- WORK INSTRUCTIONS -
Below is a listing; copy all of it exactly.

** SUPPLIED INFORMATION follows **

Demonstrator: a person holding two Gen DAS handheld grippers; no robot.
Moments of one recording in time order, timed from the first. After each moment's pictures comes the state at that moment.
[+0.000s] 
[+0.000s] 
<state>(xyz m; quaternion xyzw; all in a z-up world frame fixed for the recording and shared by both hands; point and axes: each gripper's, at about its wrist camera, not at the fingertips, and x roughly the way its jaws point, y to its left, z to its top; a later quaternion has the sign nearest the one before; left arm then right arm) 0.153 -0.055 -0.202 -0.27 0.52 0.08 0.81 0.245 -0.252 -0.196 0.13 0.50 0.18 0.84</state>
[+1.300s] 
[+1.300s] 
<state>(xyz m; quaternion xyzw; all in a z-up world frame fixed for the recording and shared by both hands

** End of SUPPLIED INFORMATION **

- RESPONSE FOR THIS EXERCISE -
Demonstrator: a person holding two Gen DAS handheld grippers; no robot.
Moments of one recording in time order, timed from the first. After each moment's pictures comes the state at that moment.
[+0.000s] 
[+0.000s] 
<state>(xyz m; quaternion xyzw; all in a z-up world frame fixed for the recording and shared by both hands; point and axes: each gripper's, at about its wrist camera, not at the fingertips, and x roughly the way its jaws point, y to its left, z to its top; a later quaternion has the sign nearest the one before; left arm then right arm) 0.153 -0.055 -0.202 -0.27 0.52 0.08 0.81 0.245 -0.252 -0.196 0.13 0.50 0.18 0.84</state>
[+1.300s] 
[+1.300s] 
<state>(xyz m; quaternion xyzw; all in a z-up world frame fixed for the recording and shared by both hands

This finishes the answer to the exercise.